Information
- League: American Association
- Location: Rochester, New York
- Ballpark: Culver Field
- Founded: 1889
- Folded: 1891
- Former leagues: Minor league: Eastern Association (1891); International Association (1889);
- President: Henry Brinker
- Manager: Patrick T. Powers

= Rochester Broncos =

Baseball team

The Rochester Broncos were a short-lived baseball team in the American Association, playing only one season, in 1890. They finished fifth in the league with a record of 63–63. Their home games were played at Culver Field.

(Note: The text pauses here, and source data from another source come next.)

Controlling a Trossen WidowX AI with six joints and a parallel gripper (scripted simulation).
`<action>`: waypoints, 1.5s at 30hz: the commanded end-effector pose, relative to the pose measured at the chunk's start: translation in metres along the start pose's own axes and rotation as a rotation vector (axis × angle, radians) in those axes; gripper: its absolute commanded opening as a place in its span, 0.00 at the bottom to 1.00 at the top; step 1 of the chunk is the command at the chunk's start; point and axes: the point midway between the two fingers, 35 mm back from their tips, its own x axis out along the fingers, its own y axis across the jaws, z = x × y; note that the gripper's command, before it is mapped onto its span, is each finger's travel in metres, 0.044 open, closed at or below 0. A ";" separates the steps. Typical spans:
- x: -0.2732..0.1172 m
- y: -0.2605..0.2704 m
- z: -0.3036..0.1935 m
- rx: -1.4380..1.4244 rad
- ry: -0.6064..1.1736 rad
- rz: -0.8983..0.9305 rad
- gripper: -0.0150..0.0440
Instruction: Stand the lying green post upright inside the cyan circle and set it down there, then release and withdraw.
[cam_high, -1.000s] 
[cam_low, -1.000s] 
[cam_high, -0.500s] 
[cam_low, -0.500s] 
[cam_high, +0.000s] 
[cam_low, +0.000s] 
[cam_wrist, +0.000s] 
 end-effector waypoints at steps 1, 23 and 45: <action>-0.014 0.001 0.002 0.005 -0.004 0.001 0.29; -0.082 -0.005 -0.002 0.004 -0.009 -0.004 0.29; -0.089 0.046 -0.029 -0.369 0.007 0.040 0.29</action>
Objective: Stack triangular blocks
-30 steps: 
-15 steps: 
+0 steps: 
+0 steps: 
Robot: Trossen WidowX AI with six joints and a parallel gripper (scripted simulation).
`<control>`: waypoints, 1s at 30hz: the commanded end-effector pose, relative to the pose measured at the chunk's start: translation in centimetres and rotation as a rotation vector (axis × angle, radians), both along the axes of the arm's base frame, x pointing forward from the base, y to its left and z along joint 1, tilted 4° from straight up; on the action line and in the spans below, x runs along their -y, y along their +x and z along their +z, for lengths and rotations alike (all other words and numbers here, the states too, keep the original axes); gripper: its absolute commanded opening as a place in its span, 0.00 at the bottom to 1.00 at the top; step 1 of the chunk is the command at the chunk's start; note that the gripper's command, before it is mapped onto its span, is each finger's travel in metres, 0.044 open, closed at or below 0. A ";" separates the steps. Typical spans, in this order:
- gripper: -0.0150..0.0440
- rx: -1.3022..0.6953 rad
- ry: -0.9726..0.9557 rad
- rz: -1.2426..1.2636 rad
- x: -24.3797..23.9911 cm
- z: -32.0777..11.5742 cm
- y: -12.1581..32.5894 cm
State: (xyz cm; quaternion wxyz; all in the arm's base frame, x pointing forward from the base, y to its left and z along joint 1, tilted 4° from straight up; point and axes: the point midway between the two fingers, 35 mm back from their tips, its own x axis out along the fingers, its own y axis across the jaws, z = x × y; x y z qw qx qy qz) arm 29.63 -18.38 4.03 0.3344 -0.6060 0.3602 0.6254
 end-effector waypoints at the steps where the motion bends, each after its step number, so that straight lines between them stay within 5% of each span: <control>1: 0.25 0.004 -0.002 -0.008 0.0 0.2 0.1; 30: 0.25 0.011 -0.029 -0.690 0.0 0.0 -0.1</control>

Rochester was one of three clubs (the other two being Syracuse and Toledo) who played in the International Association in 1889 and were brought in to replace Brooklyn and Cincinnati (which defected to the National League), Baltimore (which left for the Atlantic Association), and Kansas City (which ended up in the Western Association). In the IA, they had played as the Rochester Jingoes.

The Broncos were managed by Pat Powers, who later managed the New York Giants in 1892. Their leading hitter was center fielder Sandy Griffin, who batted .307 in 107 games. Bob Barr (28–24, 3.25) and Will Calihan (18–15, 3.28) were their best pitchers. Ledell Titcomb threw a no-hitter on September 15.

The struggling American Association simply could not afford another season with its Little Three of Rochester, Syracuse, and Toledo. Therefore, team president Henry Brinker-who owned a brewery and a railroad-decided to accept a share of a $24,000 buyout to leave the AA.

In 1891, the Broncos played in the Eastern Association as the Rochester Hop Bitters.